A panel of three federal judges in Alabama rejected the state of Alabama’s request for a preliminary injunction to halt the Census Bureau from using the method called differential privacy. The decision in federal court in Opelika, Alabama, allows the Census Bureau, for now, to proceed toward its goal of releasing the redistricting data in mid-August.
The federal judges dismissed counts brought by Alabama that said differential privacy would produce inaccurate data and was unconstitutional. They also dismissed a count by Alabama challenging the Census Bureau’s timetable for releasing the data, but they allowed that count to proceed for three Alabama politicians who joined the state in the lawsuit. The state of Alabama and the politicians also claimed in the lawsuit that the Census Bureau violated proper decision-making rules when coming up with differential privacy, and the judges allowed those counts to move ahead.
Any appeal could go straight to the Supreme Court. Jason Torchinsky, one of the attorneys for Alabama, said he couldn’t immediately comment on the decision. The Census Bureau, and the Commerce Department, which oversees the statistical agency, didn’t respond to a request for comment.

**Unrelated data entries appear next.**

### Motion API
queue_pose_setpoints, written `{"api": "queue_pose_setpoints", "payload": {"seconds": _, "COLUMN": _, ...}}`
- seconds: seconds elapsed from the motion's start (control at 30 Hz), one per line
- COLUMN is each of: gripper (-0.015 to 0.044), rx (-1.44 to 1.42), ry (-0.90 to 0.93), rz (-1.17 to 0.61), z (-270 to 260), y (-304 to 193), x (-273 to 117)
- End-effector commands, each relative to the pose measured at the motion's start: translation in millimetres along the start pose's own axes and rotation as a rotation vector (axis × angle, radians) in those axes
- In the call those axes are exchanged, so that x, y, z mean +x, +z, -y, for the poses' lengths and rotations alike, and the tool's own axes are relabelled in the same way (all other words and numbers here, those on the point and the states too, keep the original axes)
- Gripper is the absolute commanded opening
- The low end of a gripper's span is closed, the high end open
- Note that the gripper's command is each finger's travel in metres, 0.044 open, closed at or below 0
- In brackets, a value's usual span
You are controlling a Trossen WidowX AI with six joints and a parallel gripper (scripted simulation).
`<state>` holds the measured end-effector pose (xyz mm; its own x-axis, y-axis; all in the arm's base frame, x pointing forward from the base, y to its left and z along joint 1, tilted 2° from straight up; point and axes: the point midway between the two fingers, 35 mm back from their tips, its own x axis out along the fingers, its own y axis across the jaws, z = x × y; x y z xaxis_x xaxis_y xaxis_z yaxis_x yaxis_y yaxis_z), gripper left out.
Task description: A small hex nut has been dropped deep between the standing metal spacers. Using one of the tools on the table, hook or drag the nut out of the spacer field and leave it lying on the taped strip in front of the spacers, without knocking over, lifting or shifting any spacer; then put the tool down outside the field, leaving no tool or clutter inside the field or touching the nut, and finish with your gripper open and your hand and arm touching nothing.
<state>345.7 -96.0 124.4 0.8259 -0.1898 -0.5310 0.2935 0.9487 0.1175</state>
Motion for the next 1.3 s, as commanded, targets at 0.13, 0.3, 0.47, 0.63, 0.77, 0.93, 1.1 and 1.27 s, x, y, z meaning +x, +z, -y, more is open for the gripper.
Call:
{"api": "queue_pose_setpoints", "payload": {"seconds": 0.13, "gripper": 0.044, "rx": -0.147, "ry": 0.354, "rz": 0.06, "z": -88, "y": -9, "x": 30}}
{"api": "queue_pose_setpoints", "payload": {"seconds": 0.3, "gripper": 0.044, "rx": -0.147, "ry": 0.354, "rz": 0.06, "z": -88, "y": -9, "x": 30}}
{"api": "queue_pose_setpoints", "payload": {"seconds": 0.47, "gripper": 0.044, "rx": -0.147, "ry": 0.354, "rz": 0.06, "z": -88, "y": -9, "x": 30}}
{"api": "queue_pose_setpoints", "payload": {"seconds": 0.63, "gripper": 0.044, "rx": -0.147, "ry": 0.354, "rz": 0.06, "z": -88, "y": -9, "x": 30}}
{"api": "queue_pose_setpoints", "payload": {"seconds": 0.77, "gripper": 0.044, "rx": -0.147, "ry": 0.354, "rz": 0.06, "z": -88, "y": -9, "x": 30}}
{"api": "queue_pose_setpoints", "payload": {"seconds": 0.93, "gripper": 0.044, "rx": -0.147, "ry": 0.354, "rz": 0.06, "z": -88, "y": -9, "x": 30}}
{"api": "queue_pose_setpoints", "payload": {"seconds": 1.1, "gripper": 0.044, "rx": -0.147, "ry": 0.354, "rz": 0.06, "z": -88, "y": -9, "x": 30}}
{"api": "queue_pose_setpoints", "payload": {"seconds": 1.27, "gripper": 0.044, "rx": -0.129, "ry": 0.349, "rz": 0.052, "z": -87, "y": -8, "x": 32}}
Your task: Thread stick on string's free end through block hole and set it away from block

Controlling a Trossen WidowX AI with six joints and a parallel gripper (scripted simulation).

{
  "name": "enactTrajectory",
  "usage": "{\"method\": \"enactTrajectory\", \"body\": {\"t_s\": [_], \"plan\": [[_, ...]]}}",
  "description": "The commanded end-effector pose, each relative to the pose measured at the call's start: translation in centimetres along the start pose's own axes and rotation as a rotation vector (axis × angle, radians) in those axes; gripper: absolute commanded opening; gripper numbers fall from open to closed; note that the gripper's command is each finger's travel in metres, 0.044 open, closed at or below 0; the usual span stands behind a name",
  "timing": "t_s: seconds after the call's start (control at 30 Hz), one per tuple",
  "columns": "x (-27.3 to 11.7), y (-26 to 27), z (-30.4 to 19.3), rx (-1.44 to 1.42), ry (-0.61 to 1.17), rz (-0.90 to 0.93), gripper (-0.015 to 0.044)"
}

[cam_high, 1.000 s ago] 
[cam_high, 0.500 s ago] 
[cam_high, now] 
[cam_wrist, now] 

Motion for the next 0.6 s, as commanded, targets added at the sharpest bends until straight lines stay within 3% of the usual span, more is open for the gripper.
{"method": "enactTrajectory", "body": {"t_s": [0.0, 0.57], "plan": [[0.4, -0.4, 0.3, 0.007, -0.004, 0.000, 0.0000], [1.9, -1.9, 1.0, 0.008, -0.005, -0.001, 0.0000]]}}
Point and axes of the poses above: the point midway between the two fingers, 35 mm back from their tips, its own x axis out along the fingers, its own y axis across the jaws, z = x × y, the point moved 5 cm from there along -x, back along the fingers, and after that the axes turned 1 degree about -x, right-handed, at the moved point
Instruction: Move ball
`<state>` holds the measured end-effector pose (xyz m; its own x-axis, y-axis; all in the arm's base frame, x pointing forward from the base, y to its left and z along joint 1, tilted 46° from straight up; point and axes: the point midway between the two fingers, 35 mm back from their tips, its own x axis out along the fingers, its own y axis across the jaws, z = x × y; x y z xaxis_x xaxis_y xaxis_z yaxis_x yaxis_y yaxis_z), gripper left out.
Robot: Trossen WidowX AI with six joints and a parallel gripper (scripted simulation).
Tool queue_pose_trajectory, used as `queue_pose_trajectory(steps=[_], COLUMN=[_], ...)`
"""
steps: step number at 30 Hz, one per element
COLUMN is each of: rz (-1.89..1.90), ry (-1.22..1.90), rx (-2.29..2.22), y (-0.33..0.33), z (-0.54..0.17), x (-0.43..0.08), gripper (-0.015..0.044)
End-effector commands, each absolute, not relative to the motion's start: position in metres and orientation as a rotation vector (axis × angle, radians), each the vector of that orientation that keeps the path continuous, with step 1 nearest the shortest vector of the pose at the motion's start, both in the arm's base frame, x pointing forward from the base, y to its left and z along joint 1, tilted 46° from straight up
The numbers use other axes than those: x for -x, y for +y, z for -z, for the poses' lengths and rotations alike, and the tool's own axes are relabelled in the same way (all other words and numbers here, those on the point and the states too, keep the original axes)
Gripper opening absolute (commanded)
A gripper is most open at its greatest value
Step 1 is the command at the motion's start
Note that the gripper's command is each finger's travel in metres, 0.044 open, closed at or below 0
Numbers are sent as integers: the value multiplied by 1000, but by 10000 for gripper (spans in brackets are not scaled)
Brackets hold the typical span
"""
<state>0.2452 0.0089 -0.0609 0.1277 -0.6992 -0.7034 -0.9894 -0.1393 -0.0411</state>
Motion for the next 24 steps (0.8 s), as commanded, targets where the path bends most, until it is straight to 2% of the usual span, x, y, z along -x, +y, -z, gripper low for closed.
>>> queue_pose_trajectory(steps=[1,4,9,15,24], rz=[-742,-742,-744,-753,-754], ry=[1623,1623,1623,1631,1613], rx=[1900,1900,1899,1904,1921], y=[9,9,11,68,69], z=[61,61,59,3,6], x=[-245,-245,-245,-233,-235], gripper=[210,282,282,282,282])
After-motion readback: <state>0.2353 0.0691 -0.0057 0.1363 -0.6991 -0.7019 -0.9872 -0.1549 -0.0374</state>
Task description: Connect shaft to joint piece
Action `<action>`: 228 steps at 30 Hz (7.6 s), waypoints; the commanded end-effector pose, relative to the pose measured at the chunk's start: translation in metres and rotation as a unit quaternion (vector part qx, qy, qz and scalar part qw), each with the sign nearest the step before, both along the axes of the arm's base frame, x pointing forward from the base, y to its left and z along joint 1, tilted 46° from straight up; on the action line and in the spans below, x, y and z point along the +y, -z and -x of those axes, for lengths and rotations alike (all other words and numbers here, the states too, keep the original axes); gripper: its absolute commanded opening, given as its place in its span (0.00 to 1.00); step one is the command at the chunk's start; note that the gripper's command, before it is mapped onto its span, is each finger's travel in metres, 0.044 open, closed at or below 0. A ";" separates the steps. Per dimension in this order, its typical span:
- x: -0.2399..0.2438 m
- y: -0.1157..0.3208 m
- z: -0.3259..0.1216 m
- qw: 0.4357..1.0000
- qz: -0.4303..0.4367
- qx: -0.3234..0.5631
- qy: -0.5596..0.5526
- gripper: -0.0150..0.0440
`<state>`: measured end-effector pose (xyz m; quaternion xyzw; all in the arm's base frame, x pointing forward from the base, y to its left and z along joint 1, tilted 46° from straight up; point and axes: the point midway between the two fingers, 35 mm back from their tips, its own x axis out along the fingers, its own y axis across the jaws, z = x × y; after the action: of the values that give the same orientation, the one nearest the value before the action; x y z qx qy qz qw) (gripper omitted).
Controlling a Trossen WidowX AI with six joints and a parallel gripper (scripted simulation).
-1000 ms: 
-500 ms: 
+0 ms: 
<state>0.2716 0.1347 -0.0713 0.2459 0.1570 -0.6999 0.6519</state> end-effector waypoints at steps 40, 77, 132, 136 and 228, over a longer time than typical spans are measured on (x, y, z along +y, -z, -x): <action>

The privacy method known as “differential privacy” adds intentional errors to the data to obscure the identity of any given participant in the 2020 census while still providing statistically valid information. The Census Bureau says more privacy protections are needed than in past decades as technological innovations magnify the threat of people being identified through their census answers, which are confidential by law.